* _WHAT THIS TASK INVOLVES_: Write the records out again, exactly.

──────── SOURCE INFORMATION

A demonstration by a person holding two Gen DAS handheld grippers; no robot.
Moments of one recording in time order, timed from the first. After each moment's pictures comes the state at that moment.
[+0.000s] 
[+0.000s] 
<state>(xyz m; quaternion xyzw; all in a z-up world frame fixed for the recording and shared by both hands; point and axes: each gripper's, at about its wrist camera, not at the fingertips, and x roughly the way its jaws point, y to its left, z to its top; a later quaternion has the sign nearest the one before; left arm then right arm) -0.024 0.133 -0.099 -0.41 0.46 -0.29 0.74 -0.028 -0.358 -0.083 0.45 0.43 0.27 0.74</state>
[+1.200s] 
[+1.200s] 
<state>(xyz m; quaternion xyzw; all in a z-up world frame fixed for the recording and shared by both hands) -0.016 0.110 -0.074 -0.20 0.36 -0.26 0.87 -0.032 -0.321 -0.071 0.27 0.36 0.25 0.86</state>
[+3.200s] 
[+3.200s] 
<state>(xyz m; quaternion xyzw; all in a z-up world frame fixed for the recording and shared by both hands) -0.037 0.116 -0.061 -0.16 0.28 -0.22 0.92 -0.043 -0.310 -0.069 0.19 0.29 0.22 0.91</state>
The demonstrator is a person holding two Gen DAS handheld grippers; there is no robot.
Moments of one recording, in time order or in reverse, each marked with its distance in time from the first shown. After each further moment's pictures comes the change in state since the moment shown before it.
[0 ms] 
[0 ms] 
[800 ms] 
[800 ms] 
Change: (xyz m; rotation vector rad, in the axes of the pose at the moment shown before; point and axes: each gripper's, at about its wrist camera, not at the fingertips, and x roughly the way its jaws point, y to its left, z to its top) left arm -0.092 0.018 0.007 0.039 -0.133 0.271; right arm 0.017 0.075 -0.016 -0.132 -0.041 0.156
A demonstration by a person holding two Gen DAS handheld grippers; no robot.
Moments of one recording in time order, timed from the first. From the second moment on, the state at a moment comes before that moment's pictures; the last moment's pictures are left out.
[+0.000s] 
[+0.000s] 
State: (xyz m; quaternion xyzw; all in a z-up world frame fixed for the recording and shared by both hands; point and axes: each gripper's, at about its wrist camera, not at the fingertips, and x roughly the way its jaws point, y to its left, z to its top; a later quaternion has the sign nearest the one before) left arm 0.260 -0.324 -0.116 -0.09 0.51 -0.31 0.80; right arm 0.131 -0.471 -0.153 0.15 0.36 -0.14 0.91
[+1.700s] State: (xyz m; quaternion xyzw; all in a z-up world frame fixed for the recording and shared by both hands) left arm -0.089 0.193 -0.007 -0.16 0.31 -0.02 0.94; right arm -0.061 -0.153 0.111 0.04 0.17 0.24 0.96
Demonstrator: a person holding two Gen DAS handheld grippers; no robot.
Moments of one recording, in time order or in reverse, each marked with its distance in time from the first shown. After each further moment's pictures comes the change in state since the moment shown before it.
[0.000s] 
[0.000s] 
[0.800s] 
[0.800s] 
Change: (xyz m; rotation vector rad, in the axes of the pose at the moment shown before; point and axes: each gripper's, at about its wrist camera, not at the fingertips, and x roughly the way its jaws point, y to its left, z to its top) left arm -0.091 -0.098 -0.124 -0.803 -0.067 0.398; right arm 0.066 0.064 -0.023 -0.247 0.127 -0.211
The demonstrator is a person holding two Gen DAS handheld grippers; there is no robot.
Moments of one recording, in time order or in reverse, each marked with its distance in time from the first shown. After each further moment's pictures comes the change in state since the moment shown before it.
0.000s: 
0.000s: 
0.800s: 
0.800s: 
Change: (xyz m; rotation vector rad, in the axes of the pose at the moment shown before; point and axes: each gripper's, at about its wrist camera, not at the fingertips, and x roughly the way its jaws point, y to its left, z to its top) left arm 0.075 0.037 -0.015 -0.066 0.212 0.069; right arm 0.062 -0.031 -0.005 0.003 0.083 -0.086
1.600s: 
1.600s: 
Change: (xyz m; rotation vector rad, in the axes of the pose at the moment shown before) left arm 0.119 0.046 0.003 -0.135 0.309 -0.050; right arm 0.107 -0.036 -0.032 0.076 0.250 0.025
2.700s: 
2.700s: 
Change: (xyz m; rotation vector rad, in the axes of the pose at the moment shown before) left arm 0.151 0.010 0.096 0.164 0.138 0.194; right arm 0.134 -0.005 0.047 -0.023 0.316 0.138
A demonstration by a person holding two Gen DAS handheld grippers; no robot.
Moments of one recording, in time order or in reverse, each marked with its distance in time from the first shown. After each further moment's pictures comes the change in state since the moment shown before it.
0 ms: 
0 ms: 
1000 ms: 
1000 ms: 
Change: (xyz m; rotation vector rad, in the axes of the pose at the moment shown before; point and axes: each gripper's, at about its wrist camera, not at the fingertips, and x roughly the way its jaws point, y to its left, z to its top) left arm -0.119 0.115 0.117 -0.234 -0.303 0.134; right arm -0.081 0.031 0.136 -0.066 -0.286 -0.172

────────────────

* _COMPLETED EXERCISE_:
A demonstration by a person holding two Gen DAS handheld grippers; no robot.
Moments of one recording in time order, timed from the first. After each moment's pictures comes the state at that moment.
[+0.000s] 
[+0.000s] 
<state>(xyz m; quaternion xyzw; all in a z-up world frame fixed for the recording and shared by both hands; point and axes: each gripper's, at about its wrist camera, not at the fingertips, and x roughly the way its jaws point, y to its left, z to its top; a later quaternion has the sign nearest the one before; left arm then right arm) -0.024 0.133 -0.099 -0.41 0.46 -0.29 0.74 -0.028 -0.358 -0.083 0.45 0.43 0.27 0.74</state>
[+1.200s] 
[+1.200s] 
<state>(xyz m; quaternion xyzw; all in a z-up world frame fixed for the recording and shared by both hands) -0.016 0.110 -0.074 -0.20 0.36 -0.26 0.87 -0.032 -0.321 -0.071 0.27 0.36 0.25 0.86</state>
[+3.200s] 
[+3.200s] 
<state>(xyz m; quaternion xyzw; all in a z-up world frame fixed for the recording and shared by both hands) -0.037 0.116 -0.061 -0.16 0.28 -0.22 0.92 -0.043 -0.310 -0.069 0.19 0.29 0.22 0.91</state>
The demonstrator is a person holding two Gen DAS handheld grippers; there is no robot.
Moments of one recording, in time order or in reverse, each marked with its distance in time from the first shown. After each further moment's pictures comes the change in state since the moment shown before it.
[0 ms] 
[0 ms] 
[800 ms] 
[800 ms] 
Change: (xyz m; rotation vector rad, in the axes of the pose at the moment shown before; point and axes: each gripper's, at about its wrist camera, not at the fingertips, and x roughly the way its jaws point, y to its left, z to its top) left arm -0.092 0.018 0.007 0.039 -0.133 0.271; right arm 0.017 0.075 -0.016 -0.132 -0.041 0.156
A demonstration by a person holding two Gen DAS handheld grippers; no robot.
Moments of one recording in time order, timed from the first. From the second moment on, the state at a moment comes before that moment's pictures; the last moment's pictures are left out.
[+0.000s] 
[+0.000s] 
State: (xyz m; quaternion xyzw; all in a z-up world frame fixed for the recording and shared by both hands; point and axes: each gripper's, at about its wrist camera, not at the fingertips, and x roughly the way its jaws point, y to its left, z to its top; a later quaternion has the sign nearest the one before) left arm 0.260 -0.324 -0.116 -0.09 0.51 -0.31 0.80; right arm 0.131 -0.471 -0.153 0.15 0.36 -0.14 0.91
[+1.700s] State: (xyz m; quaternion xyzw; all in a z-up world frame fixed for the recording and shared by both hands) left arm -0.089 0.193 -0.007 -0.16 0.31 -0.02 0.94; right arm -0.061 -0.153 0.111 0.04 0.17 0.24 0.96
Demonstrator: a person holding two Gen DAS handheld grippers; no robot.
Moments of one recording, in time order or in reverse, each marked with its distance in time from the first shown. After each further moment's pictures comes the change in state since the moment shown before it.
[0.000s] 
[0.000s] 
[0.800s] 
[0.800s] 
Change: (xyz m; rotation vector rad, in the axes of the pose at the moment shown before; point and axes: each gripper's, at about its wrist camera, not at the fingertips, and x roughly the way its jaws point, y to its left, z to its top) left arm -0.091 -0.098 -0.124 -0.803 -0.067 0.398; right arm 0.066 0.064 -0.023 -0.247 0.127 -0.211
The demonstrator is a person holding two Gen DAS handheld grippers; there is no robot.
Moments of one recording, in time order or in reverse, each marked with its distance in time from the first shown. After each further moment's pictures comes the change in state since the moment shown before it.
0.000s: 
0.000s: 
0.800s: 
0.800s: 
Change: (xyz m; rotation vector rad, in the axes of the pose at the moment shown before; point and axes: each gripper's, at about its wrist camera, not at the fingertips, and x roughly the way its jaws point, y to its left, z to its top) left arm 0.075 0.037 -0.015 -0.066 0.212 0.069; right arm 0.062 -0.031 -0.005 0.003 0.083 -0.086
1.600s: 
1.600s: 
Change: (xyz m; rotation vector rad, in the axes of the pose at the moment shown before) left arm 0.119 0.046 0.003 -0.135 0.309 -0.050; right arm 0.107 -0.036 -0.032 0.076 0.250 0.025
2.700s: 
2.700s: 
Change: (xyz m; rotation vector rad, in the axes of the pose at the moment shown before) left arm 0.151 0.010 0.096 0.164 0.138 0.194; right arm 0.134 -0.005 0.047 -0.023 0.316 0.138
A demonstration by a person holding two Gen DAS handheld grippers; no robot.
Moments of one recording, in time order or in reverse, each marked with its distance in time from the first shown. After each further moment's pictures comes the change in state since the moment shown before it.
0 ms: 
0 ms: 
1000 ms: 
1000 ms: 
Change: (xyz m; rotation vector rad, in the axes of the pose at the moment shown before; point and axes: each gripper's, at about its wrist camera, not at the fingertips, and x roughly the way its jaws point, y to its left, z to its top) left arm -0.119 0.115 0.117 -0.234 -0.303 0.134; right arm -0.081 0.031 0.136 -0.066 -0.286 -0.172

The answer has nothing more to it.